Required action ->
Copy verbatim the material from its first line to the line that holds "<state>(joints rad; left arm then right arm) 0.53", including that line.

Source material ->
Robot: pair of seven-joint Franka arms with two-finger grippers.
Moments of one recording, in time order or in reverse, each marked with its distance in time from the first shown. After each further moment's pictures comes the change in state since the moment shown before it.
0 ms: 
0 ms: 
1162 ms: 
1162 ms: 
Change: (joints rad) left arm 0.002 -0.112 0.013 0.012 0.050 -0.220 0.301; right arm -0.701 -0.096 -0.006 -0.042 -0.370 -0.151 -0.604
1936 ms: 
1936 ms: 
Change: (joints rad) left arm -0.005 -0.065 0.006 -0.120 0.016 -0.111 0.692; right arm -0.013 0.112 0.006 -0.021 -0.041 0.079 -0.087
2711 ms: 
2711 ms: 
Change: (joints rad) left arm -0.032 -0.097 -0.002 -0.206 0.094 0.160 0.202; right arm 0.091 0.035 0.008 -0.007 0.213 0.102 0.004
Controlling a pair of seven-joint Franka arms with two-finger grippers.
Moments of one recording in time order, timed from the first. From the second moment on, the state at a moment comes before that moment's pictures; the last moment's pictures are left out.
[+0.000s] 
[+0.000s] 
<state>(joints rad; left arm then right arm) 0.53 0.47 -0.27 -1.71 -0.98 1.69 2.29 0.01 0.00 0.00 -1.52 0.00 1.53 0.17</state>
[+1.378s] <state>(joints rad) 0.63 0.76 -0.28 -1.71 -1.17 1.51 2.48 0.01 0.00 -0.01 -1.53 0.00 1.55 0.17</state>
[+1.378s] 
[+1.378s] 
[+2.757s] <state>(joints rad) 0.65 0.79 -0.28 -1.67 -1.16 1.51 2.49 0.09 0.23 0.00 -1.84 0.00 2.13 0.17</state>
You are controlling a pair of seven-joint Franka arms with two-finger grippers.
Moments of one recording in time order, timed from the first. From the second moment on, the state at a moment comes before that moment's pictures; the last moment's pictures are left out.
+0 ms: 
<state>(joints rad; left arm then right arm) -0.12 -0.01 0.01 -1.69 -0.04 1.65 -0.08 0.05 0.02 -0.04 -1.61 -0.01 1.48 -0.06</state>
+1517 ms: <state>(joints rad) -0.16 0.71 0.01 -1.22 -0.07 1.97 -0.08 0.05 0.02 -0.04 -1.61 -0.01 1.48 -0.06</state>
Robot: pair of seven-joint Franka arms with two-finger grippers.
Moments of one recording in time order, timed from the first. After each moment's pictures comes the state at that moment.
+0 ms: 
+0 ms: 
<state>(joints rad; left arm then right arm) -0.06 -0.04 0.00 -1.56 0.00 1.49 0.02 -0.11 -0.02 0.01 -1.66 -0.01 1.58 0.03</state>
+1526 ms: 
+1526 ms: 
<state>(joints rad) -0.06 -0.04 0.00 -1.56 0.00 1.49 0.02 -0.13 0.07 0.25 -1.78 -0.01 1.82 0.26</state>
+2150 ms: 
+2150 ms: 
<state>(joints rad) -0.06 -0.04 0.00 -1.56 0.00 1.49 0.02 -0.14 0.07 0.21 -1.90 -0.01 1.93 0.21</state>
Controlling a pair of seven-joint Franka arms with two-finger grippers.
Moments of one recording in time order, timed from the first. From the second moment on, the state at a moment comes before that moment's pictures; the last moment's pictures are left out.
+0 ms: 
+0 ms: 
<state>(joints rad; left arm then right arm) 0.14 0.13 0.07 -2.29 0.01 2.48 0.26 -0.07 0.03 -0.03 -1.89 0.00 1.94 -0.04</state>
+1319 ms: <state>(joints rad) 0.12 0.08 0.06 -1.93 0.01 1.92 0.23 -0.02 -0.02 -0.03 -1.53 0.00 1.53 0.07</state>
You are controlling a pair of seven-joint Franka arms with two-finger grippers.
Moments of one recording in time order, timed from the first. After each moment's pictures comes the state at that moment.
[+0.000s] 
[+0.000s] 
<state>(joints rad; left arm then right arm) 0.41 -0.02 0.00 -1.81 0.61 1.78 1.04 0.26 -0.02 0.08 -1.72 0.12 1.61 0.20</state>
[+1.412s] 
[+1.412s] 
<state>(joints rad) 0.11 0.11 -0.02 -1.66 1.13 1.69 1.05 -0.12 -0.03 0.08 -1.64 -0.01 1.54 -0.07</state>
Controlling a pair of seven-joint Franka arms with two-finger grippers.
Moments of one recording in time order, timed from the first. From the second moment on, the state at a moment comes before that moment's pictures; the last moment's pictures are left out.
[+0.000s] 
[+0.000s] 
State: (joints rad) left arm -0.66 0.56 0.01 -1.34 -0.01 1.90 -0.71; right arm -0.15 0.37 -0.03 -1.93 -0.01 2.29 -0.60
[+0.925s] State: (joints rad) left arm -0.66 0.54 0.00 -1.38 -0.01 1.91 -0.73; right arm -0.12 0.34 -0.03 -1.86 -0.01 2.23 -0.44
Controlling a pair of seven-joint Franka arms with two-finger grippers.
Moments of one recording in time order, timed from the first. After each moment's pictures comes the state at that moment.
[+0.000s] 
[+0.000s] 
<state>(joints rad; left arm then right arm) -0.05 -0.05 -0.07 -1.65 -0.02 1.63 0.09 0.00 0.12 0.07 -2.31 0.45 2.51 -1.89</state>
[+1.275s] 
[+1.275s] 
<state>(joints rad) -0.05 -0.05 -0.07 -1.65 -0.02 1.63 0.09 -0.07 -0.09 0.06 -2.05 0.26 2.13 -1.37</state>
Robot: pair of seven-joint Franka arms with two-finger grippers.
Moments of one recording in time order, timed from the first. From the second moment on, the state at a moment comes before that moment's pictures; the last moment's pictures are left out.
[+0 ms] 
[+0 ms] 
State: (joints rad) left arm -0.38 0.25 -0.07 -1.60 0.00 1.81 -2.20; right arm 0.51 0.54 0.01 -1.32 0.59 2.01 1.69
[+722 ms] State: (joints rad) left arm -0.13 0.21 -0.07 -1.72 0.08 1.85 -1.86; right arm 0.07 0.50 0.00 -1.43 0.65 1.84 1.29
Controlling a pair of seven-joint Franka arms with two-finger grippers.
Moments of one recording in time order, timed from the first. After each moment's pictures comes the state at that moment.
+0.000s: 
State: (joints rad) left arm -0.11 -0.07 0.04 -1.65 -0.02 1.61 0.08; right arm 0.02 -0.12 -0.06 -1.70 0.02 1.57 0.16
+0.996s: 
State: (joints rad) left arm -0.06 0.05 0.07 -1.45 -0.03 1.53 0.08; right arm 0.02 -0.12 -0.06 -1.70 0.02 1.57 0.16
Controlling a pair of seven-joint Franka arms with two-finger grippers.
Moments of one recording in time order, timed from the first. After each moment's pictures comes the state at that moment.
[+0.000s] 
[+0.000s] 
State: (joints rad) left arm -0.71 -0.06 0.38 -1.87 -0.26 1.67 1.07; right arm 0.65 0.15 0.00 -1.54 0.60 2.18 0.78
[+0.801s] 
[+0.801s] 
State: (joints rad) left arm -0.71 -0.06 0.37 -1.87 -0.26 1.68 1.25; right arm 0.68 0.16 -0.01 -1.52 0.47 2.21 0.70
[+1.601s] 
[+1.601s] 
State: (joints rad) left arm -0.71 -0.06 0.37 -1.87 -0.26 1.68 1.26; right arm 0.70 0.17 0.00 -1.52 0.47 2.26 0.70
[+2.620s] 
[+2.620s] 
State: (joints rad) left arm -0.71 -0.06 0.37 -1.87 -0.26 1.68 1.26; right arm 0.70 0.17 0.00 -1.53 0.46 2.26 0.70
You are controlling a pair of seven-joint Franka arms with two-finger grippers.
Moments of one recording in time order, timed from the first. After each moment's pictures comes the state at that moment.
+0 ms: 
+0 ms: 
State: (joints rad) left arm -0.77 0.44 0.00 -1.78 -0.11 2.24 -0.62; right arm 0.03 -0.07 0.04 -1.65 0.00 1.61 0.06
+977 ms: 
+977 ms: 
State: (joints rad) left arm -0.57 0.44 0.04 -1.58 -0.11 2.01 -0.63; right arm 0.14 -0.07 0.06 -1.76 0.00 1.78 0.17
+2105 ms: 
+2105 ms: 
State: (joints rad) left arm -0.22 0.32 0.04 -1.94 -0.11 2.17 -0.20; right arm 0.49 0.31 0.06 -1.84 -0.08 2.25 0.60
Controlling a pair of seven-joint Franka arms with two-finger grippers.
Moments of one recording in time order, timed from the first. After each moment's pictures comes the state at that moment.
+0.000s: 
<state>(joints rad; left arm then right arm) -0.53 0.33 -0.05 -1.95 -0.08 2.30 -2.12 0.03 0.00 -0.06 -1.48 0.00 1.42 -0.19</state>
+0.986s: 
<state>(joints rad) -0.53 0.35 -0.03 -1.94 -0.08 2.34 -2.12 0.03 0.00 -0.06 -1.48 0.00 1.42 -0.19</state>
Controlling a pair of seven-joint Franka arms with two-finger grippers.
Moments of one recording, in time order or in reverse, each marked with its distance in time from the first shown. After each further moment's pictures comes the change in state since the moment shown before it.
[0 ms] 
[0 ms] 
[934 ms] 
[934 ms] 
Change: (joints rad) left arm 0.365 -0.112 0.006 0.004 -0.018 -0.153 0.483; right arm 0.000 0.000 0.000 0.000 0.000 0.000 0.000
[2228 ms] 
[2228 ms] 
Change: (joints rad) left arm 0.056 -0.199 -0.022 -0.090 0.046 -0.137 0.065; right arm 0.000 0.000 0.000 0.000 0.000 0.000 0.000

Output of the task ->
Robot: pair of seven-joint Franka arms with two-finger grippers.
Moments of one recording, in time order or in reverse, each marked with its distance in time from the first shown. After each further moment's pictures comes the change in state since the moment shown before it.
0 ms: 
0 ms: 
1162 ms: 
1162 ms: 
Change: (joints rad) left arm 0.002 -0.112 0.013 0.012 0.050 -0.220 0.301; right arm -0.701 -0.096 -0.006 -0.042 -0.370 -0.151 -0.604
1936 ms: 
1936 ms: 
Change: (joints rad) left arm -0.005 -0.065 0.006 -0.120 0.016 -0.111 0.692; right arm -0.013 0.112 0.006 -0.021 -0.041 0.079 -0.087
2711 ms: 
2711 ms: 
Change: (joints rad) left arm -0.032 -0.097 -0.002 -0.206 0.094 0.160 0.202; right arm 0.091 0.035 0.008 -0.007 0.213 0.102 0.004
Controlling a pair of seven-joint Franka arms with two-finger grippers.
Moments of one recording in time order, timed from the first. From the second moment on, the state at a moment comes before that moment's pictures; the last moment's pictures are left out.
[+0.000s] 
[+0.000s] 
<state>(joints rad; left arm then right arm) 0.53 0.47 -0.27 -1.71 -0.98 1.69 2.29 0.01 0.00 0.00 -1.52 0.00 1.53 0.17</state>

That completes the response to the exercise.